Mersin’de vahşice öldürülen üniversite öğrencisi Özgecan Aslan’a destek için cübbelerini çıkararak tepki gösteren Antalyalı kadın avukatlar, kadınlara ve çocuklara yönelik suçlarda ceza indirimine son verilmesi istedi.

Mersin’de üniversite öğrencisi 20 yaşındaki Özgecan Aslan’ın eve dönmek için bindiği minibüs şoförünün önce cinsel saldırısına uğraması ardından da öldürülerek yakılması tepkiler devam ediyor. Özgecan’a destek için Antalyalı kadın avukatlar da adliye önünde toplanarak basın açıklaması yaptı. Siyah giyinen yaklaşık 100 kadın avukat ellerinde ‘Özgecan Aslan'ım buradayım, sizi izliyorum, yasta değil, isyandayız’ yazılı döviz taşıdı.

Grup adına açıklama yapan Antalya Barosu Kadın Hakları Kurulu Üyesi Avukat Figen Şengün, 20 yaşındaki Özgecan'ın sadece kadın olduğu için hunharca katledildiğini söyledi. Şengün, kadınlar ile erkekler arası fiili eşitsizlik ve her türlü ayrımcılığın bir sonucu olarak erkek şiddetine karşı acil olarak önlem alınması gerektiğini, ancak bu konuda bir arpa boyu yol alınamadığını belirtti. Kadın cinayetleri ve kadına yönelik şiddette artış olduğunu ifade eden Şengün, “Annesinin diz kapağından dahi tahrik olabileceğini utanmadan söyleyen, hamilelerden sokağa çıkmasının edepsizlik olduğunu ileri süren, 6 yaşındaki kız çocuğu ile evlenmek mümkündür diyen zihniyetin kadın üzerinden yürütülen cinsiyetçi politikaların sonucudur. Bu olaylar azımsanamaz, küçümsenemez. Kadın önce insandır ve erkekle eşit haklara sahiptir. Yaşama hakkı, eğitim hakkı, sokağa çıkma, bir yerden bir yere gidebilme hakkı vardır. Bu bağlamda, çağdaş bir sosyal devlet olmanın gereği yerine getirilmeli eşitlik ve kadının insan hakları için mücadele eden sivil toplum kuruluşları ile işbirliği içinde eğitim çalışmaları ve yasal düzenlemeler yapılmalıdır.” ifadelerini kullandı.

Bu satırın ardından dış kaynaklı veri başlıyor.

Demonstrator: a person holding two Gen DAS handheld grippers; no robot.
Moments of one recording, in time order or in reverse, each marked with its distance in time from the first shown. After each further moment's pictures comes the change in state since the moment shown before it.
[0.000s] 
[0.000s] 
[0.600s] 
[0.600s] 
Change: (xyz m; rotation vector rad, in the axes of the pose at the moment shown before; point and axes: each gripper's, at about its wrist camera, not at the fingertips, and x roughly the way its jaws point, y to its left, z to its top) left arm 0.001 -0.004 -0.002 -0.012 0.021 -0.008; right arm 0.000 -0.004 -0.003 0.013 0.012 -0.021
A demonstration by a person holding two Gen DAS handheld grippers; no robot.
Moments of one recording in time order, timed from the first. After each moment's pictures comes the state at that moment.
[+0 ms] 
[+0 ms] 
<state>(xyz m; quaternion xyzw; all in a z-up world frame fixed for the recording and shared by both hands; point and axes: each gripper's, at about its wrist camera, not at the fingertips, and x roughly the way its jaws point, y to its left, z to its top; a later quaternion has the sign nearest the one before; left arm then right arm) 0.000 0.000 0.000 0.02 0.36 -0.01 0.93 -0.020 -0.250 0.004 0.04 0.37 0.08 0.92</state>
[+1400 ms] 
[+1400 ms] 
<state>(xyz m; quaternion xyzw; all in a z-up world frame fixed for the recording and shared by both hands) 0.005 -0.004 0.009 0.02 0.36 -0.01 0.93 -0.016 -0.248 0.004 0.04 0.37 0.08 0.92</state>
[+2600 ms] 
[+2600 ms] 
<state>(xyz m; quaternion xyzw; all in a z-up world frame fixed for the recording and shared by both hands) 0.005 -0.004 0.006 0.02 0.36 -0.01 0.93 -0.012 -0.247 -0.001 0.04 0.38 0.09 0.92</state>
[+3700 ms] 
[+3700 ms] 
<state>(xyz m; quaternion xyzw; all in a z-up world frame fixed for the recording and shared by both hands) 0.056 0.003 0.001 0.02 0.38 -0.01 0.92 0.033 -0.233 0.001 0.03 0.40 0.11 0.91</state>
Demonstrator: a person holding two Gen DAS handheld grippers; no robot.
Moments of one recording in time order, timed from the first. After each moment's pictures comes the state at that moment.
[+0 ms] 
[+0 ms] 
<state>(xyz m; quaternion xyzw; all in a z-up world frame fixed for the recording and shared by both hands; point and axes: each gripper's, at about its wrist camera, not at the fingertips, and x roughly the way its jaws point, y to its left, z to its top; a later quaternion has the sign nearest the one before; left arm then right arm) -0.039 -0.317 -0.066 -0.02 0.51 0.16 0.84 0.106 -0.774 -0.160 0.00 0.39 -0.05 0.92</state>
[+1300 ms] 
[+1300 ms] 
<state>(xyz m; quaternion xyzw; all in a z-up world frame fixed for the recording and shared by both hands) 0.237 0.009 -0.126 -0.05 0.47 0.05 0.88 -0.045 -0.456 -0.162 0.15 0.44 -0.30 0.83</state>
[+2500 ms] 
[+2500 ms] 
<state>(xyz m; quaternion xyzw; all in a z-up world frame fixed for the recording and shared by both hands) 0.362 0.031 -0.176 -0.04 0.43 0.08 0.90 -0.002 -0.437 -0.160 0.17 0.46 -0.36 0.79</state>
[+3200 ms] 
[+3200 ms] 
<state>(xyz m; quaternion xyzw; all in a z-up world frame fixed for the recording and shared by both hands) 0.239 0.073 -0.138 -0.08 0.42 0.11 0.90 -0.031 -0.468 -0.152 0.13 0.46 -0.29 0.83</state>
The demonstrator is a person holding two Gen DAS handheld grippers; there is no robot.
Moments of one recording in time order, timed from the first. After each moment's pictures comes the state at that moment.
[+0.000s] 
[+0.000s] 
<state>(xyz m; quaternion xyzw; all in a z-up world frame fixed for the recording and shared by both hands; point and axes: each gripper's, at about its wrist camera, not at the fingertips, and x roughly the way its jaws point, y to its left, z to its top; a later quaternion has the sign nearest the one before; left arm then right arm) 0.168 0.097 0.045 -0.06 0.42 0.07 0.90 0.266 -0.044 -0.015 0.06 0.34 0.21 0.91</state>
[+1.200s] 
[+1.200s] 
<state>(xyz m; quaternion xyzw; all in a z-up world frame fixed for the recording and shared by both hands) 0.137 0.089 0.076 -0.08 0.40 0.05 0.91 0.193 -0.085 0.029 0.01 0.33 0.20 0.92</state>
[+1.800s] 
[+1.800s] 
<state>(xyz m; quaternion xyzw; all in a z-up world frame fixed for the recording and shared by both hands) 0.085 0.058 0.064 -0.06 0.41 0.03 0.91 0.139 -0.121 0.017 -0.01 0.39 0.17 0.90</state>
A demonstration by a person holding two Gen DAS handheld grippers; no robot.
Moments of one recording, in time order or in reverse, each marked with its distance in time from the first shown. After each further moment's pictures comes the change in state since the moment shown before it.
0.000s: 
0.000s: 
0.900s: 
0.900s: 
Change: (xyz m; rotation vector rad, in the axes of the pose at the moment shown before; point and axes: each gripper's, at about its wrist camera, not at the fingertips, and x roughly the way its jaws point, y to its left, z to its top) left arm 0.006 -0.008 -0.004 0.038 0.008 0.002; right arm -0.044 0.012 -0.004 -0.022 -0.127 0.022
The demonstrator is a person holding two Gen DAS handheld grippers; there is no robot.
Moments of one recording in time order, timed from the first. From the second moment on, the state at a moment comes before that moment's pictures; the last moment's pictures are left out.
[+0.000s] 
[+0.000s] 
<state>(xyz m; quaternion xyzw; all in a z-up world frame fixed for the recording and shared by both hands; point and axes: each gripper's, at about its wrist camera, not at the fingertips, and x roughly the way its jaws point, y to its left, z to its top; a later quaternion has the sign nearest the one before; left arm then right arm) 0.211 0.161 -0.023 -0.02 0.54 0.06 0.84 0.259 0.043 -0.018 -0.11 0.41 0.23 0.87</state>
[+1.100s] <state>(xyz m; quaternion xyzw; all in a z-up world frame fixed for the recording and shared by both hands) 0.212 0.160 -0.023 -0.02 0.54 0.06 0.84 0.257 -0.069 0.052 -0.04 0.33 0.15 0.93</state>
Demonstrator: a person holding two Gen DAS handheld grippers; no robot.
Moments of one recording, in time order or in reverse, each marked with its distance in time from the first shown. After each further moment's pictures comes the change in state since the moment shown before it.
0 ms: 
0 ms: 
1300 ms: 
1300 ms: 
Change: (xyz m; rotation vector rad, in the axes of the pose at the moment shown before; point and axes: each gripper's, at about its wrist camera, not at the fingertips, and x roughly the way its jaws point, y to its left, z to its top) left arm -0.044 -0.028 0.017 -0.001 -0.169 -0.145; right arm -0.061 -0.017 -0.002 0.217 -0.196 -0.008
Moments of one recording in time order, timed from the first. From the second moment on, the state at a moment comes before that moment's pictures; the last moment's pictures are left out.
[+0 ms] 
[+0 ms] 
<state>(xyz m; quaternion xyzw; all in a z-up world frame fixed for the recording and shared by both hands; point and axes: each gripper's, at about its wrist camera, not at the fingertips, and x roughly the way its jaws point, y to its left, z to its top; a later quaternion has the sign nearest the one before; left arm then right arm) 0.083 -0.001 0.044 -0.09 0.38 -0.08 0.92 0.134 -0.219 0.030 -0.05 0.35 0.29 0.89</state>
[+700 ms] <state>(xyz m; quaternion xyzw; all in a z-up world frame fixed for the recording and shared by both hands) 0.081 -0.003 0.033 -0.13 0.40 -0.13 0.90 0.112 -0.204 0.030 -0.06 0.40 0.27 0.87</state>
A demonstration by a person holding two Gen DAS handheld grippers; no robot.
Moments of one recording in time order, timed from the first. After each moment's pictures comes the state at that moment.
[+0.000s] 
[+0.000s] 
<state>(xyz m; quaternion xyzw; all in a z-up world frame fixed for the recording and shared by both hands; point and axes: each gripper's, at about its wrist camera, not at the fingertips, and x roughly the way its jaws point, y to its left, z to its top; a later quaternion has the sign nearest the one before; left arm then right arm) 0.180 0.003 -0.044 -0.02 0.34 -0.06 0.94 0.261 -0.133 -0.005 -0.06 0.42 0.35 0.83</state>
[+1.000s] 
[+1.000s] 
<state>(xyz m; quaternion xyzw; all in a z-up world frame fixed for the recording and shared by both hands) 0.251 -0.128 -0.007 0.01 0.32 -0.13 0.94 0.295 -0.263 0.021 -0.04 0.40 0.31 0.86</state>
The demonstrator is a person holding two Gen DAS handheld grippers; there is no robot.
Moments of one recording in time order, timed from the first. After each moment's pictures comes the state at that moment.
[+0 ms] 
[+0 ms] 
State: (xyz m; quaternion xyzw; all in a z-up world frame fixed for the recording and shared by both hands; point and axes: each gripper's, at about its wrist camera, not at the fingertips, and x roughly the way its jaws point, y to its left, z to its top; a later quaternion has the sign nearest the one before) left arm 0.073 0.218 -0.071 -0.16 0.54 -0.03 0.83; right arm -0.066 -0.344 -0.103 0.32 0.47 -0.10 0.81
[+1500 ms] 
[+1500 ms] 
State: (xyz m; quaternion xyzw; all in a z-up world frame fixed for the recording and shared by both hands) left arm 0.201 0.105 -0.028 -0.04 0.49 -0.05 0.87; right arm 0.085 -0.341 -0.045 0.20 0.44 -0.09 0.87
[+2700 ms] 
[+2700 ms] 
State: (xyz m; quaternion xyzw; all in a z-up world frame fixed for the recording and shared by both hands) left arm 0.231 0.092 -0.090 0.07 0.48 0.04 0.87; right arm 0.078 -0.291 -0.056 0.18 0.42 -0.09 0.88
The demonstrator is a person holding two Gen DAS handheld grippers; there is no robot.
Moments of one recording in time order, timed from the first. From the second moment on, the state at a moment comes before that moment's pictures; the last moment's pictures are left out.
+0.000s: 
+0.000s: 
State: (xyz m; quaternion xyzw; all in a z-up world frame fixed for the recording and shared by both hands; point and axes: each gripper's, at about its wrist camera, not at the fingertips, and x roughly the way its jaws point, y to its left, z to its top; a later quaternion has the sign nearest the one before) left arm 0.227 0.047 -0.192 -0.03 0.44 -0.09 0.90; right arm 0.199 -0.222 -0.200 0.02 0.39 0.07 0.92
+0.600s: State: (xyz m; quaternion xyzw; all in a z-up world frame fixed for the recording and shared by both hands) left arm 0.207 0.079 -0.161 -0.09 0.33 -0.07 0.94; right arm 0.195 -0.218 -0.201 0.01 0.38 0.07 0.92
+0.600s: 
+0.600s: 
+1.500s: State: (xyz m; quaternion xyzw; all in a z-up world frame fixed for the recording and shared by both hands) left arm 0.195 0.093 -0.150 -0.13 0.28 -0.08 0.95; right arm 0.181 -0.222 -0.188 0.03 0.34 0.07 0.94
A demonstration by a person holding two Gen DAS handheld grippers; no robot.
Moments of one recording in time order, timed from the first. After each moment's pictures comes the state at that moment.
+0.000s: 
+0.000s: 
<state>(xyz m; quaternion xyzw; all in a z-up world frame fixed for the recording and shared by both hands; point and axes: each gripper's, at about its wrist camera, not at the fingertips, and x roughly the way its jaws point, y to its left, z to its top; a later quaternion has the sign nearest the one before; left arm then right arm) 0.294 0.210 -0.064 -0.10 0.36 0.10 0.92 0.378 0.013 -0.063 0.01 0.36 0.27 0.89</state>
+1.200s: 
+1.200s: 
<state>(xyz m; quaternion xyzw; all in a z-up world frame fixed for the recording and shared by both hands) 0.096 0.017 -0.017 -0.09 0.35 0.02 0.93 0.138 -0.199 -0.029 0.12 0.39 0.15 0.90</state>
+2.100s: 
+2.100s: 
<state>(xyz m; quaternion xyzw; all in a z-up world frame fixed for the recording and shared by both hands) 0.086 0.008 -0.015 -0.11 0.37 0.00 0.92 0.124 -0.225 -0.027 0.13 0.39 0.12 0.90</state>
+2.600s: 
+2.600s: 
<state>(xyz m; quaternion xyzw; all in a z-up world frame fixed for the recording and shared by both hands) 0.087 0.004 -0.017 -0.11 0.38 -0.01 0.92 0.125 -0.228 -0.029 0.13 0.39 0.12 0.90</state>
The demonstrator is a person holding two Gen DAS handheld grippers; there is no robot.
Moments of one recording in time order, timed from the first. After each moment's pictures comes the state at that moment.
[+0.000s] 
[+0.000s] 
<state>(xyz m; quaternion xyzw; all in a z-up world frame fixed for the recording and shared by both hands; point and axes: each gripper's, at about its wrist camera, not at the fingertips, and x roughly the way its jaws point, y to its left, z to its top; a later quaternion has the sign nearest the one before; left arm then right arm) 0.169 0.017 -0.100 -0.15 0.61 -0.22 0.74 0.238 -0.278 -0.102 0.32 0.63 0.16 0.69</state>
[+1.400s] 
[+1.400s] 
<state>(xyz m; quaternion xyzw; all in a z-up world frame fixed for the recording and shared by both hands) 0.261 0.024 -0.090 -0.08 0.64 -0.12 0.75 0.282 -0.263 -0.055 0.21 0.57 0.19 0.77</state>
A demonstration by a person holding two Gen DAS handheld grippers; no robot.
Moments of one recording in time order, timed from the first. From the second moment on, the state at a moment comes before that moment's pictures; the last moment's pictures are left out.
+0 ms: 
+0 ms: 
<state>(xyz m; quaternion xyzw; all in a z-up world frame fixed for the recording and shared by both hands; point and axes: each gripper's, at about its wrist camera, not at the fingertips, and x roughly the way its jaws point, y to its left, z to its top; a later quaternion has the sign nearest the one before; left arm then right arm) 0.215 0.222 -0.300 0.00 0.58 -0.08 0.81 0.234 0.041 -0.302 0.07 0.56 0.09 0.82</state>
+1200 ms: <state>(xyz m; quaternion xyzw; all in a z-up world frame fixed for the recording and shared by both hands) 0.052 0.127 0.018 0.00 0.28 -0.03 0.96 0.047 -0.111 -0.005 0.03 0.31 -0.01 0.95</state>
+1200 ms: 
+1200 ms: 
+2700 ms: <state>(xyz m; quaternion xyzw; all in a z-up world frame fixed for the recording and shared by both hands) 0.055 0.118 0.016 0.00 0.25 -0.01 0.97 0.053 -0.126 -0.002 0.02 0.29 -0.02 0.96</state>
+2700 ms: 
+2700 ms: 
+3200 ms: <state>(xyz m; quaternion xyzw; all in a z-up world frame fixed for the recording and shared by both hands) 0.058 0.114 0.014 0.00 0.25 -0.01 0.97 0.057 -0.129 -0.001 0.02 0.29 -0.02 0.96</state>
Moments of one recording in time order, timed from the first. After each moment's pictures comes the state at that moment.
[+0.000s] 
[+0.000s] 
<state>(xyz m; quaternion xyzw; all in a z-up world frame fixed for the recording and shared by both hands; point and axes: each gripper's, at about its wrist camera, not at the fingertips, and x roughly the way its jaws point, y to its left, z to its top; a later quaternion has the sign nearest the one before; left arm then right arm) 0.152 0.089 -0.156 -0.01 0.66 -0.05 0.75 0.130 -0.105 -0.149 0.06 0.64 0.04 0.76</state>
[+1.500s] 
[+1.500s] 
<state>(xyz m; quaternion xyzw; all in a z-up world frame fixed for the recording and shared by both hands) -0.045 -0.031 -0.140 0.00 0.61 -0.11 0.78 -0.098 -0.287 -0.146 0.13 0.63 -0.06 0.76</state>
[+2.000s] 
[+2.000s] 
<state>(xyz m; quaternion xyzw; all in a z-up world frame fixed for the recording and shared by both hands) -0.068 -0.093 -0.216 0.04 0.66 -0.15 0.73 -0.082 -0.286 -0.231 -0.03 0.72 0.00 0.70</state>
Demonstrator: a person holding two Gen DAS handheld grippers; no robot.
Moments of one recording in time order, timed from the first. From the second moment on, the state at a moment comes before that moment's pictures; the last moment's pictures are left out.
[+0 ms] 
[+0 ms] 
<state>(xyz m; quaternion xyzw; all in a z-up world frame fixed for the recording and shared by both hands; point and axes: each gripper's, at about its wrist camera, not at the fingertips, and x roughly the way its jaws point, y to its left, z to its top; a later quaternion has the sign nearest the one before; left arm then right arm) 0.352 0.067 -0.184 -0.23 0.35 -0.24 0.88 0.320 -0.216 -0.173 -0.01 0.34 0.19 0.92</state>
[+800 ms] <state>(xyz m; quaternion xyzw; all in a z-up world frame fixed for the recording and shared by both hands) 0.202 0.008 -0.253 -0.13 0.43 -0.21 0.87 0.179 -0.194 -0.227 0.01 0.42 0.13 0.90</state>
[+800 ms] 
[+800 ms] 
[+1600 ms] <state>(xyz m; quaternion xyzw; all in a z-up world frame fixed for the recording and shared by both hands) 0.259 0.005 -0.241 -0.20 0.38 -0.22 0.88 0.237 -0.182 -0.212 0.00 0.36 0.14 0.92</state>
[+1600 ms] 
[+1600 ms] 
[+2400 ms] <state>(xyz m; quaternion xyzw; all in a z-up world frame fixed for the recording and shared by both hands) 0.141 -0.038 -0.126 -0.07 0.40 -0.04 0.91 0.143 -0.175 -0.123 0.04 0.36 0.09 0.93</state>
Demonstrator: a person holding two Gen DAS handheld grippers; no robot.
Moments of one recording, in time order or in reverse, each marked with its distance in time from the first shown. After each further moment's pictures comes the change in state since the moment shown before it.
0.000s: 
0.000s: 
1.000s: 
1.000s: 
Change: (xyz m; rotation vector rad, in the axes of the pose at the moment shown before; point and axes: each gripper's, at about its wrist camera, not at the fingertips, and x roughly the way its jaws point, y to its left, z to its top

“CEZA İNDİRİM UYGULAMASININ ÖNÜNE GEÇİLMELİ”

Konuşmasında idam cezasının geri getirilmesiyle ilgili tartışmalara da değinen Şengün, bunun amacının dikkatleri asıl sorumluların üzerinden dağıtmaya yönelik bir kandırmaca olduğunu söyledi. İdam cezasının çözüm olmadığını belirten Şengün, “Yapılması gereken, öldürülen ya da şiddete uğrayan kadınların, giydikleri elbiselerin rengi, makyaj yapmaları, evlerine gittikleri saat, cep telefonuyla sıkça konuşmaları gibi nedenlere dayandırılan haksız tahrik indirimi uygulamalarının terk edilmesidir. Ayrıca toplumun savunmasız bırakılan kesimi olan kadın ve çocukların yaşama hakkına, vücut bütünlüğüne ve cinsel dokunulmazlıklarına yönelen suçlarda ceza indirimleri uygulanmasının önüne geçilmelidir.” şeklinde konuştu.

Şengün, Türkiye Barolar Birliği Kadın Hakları Komisyonu bünyesinde yargılama sürecine müdahil olup sanıkların en ağır şekilde cezalandırılması için ellerinden geleni yapacaklarını söyledi.

Basın açıklamasından ardından ‘yasta değil isyandayız’ sloganları atan kadın avukatlar, şiddete uğrayan kadınlar için cübbelerini çıkararak yere attı.